With LGBTQ+ rights legislatively under fire across the country between Florida's "Don't Say Gay" bill and Texas' attempts to deny trans kids healthcare and ban minors from Drag Shows, it's an especially relevant time to remind ourselves of the unique beauty of queer love. Both a comfort in trying times and a reminder of what we fight to protect, expressions of intimacy and love among queer folk are to be treasured, celebrated and preserved for future generations to come.
Having photographed the likes of Barack Obama, Meryl Streep, Jim Carrey and more, Los Angeles-based photographer Ryan Pfluger is turning his lens on the subject of queer love for his new book Holding Space: Life and Love Through a Queer Lens. Featuring more than 70 portraits and personal essays Pfluger gathered as he traveled across the United States, the book presents a tender slice-of-life look into the lives of queer interracial couples as they navigate the various trials and tribulations of their relationships.
Looking to put the power back in the hands of the couples he captured, Pfluger looked to make the monograph a true collaboration, with each portrait being accompanied by a personal essay from the couple recounting memories, experiences and wisdom learned throughout the course of their respective relationships.

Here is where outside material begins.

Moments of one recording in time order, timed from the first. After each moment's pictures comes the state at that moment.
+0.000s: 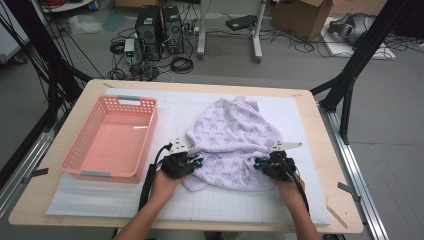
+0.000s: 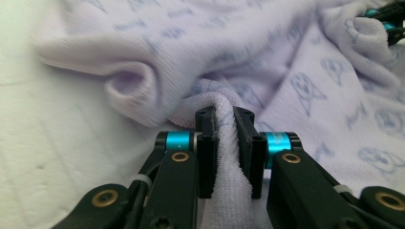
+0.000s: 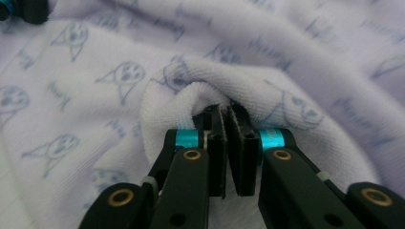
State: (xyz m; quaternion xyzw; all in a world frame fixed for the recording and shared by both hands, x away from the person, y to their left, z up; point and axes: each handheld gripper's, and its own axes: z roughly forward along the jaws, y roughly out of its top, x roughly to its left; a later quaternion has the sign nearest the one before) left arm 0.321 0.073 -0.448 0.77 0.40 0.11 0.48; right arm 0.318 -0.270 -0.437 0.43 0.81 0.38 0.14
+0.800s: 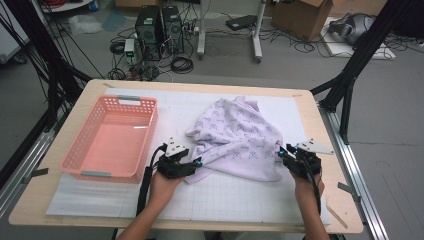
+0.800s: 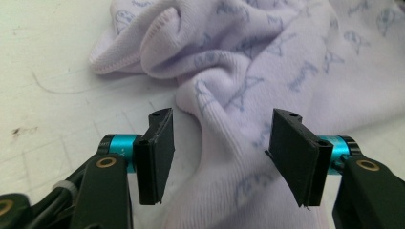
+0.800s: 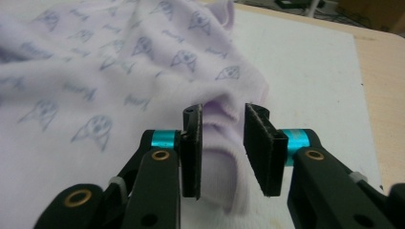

With a forward from celebrated director Janizca Bravo and contributions from the likes of Elliot Page, Bowen Yang, Ryan O’Connell and Jamie Lee Curtis, Holding Space serves as a heartwarming testament to the rich tapestry that is contemporary queer Americana.
PAPER caught up with Ryan Pfluger to talk about his new book, working with couples to tell their stories and the unquantifiable nature of queer love.
What made you want to focus on capturing love and the LGBTQ+ community for this book?
I’ve been photographing my community for the better part of two decades now. How and who we love historically has been politicized with aggressive legislation, the importance of its visibility debated in the culture, and often part of narratives that aren’t coming from a lived-in queer perspective. As an artist, I needed to create a space for these stories and visuals to be controlled by queer people, while also being largely accessible.
How did you go about finding subjects for the book?
First I just wanted to say on my end I considered everyone in this book a collaborator and not a subject. It may seem like a simple word switch, but it very much changes the context of how you look at this work. Except for about 15 couples in the book who were either within my immediate circle or with whom I had online connections, all the couples directly reached out to me through social media.
What sets queer love apart for you?
I come from a generation that didn’t have easy access to the internet during its formative years, so for a long time, I didn’t have the answer to that. The reason being, I didn’t have many examples of what queer love even looked like, let alone people I could talk about it with. Queer people have to learn how to love themselves in a world that often discriminates and diminishes them. This leads to a much more complex and nuanced way of seeing not only ourselves but the people we choose to love. Straight people can learn a lot from us if they take the time to listen.
What were some of the most surprising moments for you along the way?
I think the most surprising was the couples who broke up and decided to still be a part of this work and conversation. There was a real willingness to share some deeply personal insights into the breakdown or evolution of relationships that are so inherently queer and I’m really grateful I was able to include them.
What were some of the most challenging?
Allowing people to step away at any time from being a part of this book, no matter how far along we were in the process. I didn’t want anyone to feel stuck, especially if their relationships changed after I photographed them. Alongside that, the textual component of the book, which became integral to the work, was a much longer process than I took into account. Coordinating with two hundred people and allowing them to keep control of their narrative as well as exactly what they decided to share required a lot of patience and understanding on my part. I’m used to deadlines and quick turnarounds working as a photographer editorially, but that isn’t the norm for a lot of people.
What did you learn about queer love in the process of making this series?
Queer love isn’t quantifiable, just like gender and sexuality. There isn’t a cultural standard or framework for what it looks like and how it’s enacted. At the same time, there shouldn’t be one, and that’s what makes it so beautiful. I hope that queer people who read and take in this book get a semblance of comfort knowing that how you love and who you love is built by your own design; that despite any trauma or discrimination there are fellow queers who are navigating similar feelings and relationships.
What do you hope people take away from the from book?
My biggest goal was to slow people down so they can look at how they connect with people. To not look at queer people or any marginalized group like a monolith, to not make assumptions, and to take the time to listen. Because this book touches on so many topics from race and religion to familial trauma and class, I hope people outside the queer community take away just as much from this book.